### Exercise brief
Report how many lines in the records that follow have the word "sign" in them, giving the number and nothing more.

── Extracted records ──

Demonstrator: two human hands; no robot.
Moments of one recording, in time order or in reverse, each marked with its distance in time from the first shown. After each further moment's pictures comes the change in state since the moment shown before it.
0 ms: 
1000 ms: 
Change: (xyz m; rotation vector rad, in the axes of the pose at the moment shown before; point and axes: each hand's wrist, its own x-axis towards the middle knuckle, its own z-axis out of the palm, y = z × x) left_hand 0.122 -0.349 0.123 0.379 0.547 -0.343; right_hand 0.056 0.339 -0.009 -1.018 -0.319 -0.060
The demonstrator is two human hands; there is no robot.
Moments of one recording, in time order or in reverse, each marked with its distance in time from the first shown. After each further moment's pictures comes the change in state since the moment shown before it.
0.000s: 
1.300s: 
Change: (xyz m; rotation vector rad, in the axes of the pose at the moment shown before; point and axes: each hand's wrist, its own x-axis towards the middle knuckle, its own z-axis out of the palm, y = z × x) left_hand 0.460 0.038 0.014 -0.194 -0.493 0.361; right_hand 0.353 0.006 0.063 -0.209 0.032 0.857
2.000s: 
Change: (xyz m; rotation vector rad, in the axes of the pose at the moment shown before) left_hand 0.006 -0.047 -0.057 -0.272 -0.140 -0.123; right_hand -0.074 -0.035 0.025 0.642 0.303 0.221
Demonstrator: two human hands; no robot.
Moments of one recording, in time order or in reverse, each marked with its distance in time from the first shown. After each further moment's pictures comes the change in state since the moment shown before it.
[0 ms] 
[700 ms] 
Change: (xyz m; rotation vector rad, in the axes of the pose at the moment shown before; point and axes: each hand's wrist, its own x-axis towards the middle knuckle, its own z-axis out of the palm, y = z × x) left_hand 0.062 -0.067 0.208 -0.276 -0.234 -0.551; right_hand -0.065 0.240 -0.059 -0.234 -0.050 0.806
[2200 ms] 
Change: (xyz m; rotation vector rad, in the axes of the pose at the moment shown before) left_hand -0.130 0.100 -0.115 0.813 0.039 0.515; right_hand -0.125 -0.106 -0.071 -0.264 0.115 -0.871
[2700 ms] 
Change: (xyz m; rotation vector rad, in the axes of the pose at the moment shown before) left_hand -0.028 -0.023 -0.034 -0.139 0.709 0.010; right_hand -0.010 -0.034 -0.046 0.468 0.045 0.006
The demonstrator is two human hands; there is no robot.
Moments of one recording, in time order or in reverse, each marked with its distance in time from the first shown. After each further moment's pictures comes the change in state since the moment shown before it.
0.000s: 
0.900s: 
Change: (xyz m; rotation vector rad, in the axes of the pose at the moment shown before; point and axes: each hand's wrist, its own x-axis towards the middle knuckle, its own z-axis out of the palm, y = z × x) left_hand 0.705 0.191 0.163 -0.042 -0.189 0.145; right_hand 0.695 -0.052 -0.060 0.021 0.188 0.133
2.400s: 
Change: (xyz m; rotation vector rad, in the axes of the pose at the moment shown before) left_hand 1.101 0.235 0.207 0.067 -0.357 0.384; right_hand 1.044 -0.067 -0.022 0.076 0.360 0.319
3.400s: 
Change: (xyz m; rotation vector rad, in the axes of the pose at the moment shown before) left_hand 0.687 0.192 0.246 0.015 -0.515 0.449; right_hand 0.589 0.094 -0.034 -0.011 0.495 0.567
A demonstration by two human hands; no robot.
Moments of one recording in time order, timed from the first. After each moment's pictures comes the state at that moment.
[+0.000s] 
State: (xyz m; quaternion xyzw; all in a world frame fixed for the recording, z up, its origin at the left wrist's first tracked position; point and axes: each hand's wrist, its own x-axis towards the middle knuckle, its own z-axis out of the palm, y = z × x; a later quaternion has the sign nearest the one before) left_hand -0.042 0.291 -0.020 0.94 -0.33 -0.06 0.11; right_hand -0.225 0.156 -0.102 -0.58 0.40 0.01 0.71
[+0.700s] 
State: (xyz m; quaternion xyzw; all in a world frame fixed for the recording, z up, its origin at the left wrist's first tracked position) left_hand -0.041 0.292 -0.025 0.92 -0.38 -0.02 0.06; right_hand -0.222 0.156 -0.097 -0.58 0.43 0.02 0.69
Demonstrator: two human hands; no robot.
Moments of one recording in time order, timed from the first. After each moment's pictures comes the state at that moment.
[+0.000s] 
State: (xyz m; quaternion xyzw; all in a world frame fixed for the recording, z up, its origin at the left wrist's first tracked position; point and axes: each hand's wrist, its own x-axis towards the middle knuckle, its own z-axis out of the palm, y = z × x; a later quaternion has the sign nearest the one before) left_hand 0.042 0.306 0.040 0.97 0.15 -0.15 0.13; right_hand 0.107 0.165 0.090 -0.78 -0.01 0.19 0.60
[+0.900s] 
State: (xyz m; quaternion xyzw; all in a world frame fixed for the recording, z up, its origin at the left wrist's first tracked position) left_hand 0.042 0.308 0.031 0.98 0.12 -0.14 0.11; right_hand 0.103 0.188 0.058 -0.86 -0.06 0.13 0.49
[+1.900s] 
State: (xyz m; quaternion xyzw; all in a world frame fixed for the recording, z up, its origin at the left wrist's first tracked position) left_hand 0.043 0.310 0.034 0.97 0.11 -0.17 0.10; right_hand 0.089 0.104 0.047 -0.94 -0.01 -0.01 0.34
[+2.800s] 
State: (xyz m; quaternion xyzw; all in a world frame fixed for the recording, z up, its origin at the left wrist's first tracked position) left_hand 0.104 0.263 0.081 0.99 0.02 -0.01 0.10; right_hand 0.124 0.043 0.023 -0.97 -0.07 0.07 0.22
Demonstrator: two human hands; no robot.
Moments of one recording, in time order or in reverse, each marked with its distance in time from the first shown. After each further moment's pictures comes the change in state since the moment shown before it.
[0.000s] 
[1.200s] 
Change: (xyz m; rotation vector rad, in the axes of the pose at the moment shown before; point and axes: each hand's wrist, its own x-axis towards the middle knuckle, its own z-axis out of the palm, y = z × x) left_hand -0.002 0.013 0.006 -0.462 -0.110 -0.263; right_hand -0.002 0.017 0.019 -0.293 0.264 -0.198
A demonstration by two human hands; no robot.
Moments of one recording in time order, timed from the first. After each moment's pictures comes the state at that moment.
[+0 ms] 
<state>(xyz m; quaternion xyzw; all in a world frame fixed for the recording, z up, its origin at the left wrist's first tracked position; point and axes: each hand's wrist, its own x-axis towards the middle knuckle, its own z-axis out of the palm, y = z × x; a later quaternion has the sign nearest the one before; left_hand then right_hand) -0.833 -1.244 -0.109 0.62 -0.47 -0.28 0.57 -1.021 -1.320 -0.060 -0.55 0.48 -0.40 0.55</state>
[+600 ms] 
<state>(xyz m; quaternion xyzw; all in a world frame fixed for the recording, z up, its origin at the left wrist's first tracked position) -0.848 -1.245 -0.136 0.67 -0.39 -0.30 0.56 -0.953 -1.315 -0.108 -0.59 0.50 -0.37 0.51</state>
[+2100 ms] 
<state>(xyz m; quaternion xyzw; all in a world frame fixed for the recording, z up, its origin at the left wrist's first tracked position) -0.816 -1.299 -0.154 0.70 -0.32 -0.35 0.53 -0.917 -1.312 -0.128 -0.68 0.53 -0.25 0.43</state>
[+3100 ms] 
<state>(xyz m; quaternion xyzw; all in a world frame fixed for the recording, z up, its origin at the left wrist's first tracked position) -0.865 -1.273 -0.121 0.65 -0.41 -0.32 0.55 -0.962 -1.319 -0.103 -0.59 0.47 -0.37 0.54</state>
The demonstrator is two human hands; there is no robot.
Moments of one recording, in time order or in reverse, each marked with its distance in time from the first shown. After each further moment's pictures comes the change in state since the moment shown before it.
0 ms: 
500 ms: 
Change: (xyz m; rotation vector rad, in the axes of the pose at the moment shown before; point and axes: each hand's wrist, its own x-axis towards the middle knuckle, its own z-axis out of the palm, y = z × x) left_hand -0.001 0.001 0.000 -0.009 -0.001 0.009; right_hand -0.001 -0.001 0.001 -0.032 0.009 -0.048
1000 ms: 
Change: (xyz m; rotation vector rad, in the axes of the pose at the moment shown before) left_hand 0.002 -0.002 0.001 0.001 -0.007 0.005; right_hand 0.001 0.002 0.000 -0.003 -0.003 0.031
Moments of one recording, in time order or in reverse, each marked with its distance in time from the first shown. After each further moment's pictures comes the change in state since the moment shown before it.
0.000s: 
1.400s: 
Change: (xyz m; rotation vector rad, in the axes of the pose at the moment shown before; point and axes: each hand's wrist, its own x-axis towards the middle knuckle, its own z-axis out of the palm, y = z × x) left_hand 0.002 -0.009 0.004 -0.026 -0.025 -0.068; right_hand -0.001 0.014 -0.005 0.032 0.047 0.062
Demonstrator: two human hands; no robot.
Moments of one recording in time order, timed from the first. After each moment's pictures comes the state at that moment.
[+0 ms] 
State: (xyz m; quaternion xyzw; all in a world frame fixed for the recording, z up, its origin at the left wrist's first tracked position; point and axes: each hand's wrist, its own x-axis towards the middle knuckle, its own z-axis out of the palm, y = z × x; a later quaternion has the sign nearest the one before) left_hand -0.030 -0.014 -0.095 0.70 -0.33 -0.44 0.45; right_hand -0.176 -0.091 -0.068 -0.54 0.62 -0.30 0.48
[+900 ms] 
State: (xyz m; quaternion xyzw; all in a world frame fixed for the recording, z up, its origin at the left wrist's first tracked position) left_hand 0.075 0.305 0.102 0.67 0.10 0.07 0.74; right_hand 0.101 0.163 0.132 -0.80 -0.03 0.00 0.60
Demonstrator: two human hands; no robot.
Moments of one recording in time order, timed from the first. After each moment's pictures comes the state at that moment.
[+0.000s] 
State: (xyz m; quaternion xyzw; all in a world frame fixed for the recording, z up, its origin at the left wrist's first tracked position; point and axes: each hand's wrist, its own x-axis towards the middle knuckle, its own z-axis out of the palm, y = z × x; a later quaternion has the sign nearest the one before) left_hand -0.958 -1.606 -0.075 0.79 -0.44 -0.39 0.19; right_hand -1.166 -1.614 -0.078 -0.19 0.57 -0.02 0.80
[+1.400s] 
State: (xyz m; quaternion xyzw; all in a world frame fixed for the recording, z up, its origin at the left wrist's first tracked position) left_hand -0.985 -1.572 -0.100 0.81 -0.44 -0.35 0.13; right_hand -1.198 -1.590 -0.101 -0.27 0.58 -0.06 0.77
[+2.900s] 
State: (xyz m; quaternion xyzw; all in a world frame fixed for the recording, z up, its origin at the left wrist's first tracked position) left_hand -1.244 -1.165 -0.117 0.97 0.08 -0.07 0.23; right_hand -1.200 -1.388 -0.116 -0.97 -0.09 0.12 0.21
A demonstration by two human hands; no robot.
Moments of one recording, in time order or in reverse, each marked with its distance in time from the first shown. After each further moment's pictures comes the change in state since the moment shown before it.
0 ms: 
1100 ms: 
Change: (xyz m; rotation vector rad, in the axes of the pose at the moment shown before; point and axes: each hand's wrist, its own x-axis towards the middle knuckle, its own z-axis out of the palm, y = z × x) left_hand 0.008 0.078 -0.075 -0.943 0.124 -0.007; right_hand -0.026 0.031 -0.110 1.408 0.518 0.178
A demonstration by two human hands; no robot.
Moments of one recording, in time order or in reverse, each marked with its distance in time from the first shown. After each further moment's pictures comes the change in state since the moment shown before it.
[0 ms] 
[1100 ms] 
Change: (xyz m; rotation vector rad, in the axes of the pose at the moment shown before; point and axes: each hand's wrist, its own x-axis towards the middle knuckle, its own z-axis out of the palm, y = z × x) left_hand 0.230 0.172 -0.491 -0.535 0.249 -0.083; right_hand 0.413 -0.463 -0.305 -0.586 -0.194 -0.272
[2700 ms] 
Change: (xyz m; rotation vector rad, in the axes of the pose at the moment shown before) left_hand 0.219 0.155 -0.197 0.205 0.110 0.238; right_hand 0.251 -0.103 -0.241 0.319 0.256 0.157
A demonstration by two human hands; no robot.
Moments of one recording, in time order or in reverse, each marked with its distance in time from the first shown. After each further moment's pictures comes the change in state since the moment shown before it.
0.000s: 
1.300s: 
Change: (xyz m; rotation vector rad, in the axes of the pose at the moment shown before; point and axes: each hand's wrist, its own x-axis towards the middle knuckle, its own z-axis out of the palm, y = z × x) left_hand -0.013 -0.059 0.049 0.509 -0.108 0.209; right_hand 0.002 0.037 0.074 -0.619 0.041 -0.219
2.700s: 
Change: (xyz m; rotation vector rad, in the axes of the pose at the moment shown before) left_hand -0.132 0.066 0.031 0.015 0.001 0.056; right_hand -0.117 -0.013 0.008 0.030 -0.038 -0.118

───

### Solution for this task
5